Joe Rogan asked Mark Zuckerberg if he 'censored' the Hunter Biden laptop story. The CEO used the opportunity to defend the FBI as a 'legitimate institution.'
- Meta CEO Mark Zuckerberg said he views the FBI as a "legitimate institution."
- He told Joe Rogan that the FBI advised him to be on guard for polarizing content around the 2020 election.
Facebook, now Meta, CEO Mark Zuckerberg said he thinks the FBI is a "legitimate institution" amid far-right GOP figures calling for the agency to be defunded following its raid of Donald Trump's Mar-a-Lago residence.

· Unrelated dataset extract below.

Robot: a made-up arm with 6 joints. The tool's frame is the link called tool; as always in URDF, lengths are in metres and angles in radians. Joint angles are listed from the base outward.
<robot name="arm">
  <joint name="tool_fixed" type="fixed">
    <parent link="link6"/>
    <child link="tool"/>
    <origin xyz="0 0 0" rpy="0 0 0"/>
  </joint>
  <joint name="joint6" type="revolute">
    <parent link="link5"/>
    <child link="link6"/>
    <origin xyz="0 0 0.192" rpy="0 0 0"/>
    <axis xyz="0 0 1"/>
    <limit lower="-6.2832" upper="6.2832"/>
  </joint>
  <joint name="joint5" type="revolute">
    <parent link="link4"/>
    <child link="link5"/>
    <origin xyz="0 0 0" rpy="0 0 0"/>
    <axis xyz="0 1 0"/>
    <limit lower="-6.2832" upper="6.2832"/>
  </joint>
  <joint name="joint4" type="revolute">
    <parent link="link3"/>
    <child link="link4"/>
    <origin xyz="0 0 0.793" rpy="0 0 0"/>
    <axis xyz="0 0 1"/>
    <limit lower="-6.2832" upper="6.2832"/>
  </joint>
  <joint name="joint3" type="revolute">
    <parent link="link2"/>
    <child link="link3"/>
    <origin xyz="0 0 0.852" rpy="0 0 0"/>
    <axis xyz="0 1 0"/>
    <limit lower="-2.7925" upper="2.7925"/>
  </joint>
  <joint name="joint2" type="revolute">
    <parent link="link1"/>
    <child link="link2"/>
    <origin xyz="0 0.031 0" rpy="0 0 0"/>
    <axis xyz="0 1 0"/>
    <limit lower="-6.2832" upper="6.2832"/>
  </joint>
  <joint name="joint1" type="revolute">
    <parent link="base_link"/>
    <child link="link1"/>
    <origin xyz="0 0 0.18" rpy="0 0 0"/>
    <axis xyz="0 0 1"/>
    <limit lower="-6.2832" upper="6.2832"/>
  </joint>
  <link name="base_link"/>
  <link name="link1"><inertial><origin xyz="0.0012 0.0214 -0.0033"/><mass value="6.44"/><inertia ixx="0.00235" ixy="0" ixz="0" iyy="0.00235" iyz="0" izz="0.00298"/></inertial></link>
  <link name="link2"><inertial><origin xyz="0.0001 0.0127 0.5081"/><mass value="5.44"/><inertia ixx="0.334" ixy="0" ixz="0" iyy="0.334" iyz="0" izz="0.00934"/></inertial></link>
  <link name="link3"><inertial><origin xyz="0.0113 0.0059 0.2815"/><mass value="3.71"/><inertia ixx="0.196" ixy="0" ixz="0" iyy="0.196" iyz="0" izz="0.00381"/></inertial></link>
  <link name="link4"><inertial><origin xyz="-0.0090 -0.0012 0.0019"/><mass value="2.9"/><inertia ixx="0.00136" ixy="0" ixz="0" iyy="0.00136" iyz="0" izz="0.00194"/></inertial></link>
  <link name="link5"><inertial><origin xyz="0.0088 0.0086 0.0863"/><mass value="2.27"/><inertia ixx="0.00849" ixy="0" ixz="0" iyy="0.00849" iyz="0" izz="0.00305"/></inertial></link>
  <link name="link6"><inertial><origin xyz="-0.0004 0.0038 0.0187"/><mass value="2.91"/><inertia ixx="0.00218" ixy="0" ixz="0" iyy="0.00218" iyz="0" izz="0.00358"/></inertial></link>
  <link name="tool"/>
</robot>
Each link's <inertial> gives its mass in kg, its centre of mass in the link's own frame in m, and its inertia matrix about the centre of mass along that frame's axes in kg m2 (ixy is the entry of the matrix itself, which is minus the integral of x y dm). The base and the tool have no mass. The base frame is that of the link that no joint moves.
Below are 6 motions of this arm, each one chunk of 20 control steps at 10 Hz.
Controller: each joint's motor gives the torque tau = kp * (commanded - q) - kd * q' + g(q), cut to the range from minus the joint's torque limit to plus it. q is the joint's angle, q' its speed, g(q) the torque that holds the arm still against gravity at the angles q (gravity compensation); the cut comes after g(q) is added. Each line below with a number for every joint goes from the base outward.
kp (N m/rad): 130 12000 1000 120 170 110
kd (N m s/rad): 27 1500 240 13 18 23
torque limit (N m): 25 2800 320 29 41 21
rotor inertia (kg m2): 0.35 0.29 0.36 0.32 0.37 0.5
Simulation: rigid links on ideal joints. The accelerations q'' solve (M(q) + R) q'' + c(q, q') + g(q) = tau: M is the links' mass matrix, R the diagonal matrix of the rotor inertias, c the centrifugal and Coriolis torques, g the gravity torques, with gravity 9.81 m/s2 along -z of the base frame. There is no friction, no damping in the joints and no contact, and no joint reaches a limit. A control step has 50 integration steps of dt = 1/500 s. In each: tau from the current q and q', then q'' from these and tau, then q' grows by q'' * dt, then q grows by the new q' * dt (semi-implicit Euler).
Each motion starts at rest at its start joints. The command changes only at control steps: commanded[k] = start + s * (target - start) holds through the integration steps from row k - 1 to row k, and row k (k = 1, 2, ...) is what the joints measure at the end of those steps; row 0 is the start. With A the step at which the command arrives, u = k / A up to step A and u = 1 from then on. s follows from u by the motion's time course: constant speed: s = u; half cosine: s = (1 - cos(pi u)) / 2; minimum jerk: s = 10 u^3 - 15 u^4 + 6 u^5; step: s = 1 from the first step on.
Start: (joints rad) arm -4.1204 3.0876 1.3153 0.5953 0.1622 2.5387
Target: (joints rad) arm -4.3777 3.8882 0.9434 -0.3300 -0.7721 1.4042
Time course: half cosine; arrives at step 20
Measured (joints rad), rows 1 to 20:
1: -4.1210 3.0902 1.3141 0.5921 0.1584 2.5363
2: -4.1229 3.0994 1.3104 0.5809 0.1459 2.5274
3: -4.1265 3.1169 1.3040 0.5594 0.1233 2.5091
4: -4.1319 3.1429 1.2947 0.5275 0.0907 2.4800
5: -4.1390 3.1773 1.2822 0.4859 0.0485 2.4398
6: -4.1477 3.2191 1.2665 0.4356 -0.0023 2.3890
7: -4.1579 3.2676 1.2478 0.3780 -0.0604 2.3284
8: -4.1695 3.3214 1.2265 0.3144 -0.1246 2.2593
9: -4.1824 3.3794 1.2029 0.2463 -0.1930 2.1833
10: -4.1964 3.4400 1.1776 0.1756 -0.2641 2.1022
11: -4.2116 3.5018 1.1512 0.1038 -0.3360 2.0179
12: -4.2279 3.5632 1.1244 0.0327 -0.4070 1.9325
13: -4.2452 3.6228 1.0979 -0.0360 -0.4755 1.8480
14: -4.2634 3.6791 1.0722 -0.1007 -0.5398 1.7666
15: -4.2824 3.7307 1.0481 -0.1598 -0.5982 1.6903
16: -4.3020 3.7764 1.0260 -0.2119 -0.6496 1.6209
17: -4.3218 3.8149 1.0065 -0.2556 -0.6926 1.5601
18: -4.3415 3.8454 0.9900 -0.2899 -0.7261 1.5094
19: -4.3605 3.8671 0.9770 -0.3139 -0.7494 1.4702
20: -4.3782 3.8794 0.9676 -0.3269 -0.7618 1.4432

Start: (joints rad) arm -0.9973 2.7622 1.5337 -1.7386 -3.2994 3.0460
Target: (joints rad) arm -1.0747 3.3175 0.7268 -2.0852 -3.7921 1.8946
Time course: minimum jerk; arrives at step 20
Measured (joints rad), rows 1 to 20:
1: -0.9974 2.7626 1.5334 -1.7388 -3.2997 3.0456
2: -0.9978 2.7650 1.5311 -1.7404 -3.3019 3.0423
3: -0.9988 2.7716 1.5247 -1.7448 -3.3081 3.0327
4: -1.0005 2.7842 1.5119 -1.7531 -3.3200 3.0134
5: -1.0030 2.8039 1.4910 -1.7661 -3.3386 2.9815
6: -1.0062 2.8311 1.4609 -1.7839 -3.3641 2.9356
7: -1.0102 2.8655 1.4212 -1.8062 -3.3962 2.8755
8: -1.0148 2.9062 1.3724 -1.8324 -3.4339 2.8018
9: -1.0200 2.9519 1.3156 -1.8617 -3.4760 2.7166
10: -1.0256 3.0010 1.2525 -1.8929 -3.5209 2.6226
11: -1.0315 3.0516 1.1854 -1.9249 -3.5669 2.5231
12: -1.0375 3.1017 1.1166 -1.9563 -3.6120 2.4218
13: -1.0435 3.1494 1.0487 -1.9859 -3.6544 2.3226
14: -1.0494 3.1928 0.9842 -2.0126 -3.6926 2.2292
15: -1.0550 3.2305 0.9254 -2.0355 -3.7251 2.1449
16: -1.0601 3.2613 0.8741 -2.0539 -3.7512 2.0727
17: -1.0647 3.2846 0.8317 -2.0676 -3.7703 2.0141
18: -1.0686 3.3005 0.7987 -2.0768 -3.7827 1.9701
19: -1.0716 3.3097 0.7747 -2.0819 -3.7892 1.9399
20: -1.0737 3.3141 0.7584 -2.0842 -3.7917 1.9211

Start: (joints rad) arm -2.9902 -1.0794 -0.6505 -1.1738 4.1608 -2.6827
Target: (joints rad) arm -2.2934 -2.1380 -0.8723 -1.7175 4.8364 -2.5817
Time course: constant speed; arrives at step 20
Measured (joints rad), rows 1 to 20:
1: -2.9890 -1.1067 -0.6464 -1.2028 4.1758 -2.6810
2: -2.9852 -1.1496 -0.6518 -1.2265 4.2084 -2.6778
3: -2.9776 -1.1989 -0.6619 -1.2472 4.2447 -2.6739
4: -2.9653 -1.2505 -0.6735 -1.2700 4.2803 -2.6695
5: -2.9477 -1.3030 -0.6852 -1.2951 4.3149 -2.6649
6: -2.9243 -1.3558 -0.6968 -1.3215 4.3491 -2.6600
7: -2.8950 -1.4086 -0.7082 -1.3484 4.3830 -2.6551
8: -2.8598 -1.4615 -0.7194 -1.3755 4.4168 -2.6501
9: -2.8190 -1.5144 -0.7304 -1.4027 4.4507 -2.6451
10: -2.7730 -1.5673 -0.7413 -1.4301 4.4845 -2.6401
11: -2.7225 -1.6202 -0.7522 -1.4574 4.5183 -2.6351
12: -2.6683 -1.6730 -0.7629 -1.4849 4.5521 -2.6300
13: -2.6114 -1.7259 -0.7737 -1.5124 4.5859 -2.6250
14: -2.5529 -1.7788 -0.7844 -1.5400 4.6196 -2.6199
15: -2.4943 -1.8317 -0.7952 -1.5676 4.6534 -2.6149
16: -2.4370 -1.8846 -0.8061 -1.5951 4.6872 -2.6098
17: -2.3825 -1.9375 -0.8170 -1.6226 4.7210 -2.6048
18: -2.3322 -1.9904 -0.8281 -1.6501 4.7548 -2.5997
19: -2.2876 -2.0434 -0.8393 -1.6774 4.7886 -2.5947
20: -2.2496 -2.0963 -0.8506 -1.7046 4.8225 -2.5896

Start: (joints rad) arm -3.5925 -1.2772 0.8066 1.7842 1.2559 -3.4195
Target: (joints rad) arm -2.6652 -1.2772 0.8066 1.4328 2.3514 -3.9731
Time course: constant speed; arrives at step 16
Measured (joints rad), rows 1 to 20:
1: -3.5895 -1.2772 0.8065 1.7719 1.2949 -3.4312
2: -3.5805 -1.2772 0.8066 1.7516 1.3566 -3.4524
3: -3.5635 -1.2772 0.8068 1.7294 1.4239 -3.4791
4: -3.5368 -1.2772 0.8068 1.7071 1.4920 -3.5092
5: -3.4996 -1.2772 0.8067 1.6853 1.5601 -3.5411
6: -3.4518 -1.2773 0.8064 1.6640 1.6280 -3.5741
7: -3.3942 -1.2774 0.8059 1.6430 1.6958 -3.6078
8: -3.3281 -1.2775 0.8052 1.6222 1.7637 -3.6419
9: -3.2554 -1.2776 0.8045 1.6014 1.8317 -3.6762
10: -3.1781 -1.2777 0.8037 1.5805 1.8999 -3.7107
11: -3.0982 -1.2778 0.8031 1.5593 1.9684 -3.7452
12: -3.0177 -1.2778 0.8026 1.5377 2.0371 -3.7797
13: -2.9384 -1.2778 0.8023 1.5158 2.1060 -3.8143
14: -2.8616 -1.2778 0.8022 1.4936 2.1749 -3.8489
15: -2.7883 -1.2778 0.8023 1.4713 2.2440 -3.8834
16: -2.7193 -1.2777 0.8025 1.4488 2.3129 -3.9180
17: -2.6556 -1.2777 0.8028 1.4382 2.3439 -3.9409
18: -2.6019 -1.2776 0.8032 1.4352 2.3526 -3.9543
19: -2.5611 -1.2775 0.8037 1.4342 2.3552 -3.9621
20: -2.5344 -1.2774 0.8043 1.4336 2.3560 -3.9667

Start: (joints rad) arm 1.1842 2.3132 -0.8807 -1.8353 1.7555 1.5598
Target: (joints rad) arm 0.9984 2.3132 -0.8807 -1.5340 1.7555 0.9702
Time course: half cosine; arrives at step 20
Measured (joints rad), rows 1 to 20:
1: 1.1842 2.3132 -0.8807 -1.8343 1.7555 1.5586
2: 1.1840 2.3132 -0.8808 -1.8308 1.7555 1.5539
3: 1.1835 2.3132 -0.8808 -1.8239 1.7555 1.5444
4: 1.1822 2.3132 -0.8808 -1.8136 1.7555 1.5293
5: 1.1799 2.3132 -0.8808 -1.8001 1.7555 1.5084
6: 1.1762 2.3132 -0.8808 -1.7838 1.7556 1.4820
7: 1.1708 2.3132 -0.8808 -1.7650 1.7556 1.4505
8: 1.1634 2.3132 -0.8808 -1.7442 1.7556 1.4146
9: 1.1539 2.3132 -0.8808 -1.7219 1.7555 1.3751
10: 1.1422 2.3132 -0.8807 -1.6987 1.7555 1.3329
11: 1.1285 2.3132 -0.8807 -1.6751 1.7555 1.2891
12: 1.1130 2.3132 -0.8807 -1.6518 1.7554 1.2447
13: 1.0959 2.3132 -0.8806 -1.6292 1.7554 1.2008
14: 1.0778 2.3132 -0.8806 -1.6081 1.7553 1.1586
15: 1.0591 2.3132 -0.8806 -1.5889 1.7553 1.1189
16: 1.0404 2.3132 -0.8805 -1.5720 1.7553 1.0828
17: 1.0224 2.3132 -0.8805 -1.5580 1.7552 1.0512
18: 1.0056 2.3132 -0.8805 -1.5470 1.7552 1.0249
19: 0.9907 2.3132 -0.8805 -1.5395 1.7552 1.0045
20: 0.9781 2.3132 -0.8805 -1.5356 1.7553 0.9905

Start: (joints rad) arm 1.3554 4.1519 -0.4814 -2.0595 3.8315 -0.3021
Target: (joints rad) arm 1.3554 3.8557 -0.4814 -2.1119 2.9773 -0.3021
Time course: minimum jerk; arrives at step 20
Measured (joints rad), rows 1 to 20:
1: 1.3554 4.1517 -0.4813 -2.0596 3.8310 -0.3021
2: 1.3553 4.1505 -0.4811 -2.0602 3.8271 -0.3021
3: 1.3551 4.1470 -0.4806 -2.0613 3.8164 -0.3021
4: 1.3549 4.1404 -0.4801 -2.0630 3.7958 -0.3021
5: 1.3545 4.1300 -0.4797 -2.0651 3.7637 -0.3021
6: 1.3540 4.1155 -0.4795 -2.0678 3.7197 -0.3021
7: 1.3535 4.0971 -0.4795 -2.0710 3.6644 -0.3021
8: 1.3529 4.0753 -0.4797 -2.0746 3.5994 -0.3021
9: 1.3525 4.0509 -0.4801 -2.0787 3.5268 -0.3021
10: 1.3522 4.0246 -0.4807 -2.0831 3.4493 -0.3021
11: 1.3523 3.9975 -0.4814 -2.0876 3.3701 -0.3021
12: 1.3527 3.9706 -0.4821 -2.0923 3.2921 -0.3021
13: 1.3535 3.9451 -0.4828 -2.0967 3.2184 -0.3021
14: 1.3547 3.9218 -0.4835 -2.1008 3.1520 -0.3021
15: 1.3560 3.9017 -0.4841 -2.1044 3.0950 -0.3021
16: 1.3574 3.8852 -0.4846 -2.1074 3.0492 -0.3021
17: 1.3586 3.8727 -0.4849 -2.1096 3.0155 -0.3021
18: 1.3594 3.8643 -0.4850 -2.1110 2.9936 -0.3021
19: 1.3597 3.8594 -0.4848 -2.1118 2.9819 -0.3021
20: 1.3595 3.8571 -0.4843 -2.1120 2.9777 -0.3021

During a 3-hour segment on podcaster Joe Rogan's program, Rogan asked Zuckerberg how his company handles content that has heavy news attention, such as the controversial late 2020 New York Post story involving the laptop of now-President Joe Biden's son, Hunter Biden, and if Facebook "censored that as well."
Zuckerberg said the FBI had already approached his company, warning them to be on the look-out for polarizing content, just as Russian propaganda made the platform its home around the 2016 US presidential election.

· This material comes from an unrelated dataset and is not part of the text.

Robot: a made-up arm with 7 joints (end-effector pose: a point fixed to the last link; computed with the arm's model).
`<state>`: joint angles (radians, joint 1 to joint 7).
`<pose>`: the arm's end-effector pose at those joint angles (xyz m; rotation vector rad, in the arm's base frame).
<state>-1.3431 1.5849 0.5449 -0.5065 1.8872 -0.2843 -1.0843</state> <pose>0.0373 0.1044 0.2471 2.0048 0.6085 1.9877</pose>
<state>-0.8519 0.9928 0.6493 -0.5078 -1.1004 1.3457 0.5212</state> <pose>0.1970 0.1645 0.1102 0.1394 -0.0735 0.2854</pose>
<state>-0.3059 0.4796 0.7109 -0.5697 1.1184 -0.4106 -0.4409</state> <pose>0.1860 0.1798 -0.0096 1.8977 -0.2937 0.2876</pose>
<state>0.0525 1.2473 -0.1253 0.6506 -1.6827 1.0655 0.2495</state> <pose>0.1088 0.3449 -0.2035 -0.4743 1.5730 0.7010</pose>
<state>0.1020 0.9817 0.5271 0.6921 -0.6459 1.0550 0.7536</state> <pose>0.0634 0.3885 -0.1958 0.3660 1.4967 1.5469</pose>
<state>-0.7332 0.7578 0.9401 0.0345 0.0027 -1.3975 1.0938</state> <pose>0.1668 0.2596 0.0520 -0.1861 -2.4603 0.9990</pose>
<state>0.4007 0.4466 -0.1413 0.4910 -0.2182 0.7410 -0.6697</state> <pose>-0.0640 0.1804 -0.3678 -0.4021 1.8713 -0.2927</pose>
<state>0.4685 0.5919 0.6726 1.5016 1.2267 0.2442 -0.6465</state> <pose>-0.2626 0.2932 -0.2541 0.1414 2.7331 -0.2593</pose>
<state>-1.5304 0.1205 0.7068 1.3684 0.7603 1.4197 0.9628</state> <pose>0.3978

"We just kind of thought, 'Hey look, if the FBI — which I still view as a legitimate institution in this country, it's very professional law enforcement — they come to us and tell us we need to be on guard about something, then I want to take that seriously," Zuckerberg told Rogan.
Zuckerberg said it took a different approach than Twitter and did not outright prohibit users from sharing the NY Post story. It still allowed Facebook users to share it, but the story showed up less in people's NewsFeed, meaning it got less traffic.
"'We have it on notice that there is about to be some kind of dump that's similar to that, so just be vigilant,'" the FBI told Facebook, according to Zuckerberg, who noted that he couldn't recall if they warned him about the NY Post story specifically but thought the story "fit the pattern."
The NY Post story published just a few months before the divisive 2020 US Presidential Election and became a favorite talking point for conservatives who allege major internet companies discriminate against them.
Twitter banned the URL of the story from its site, a move that then-CEO Jack Dorsey said was "wrong."
The FBI obtained a federal search warrant for Trump's Mar-a-Lago residence earlier this month to determine if he had mishandled classified government documents. The New York Times reported Monday that the government has retrieved 300 documents bearing Trump's markings since he left office in January 2021, including ones that the FBI seized.
Pro-Trump figures like Georgia Rep. Marjorie Taylor Greene and Arizona Rep. Paul Gosar advocated for the FBI to be defunded, in contrast to conservatives' longtime efforts to push back on leftists' plans to defund the police.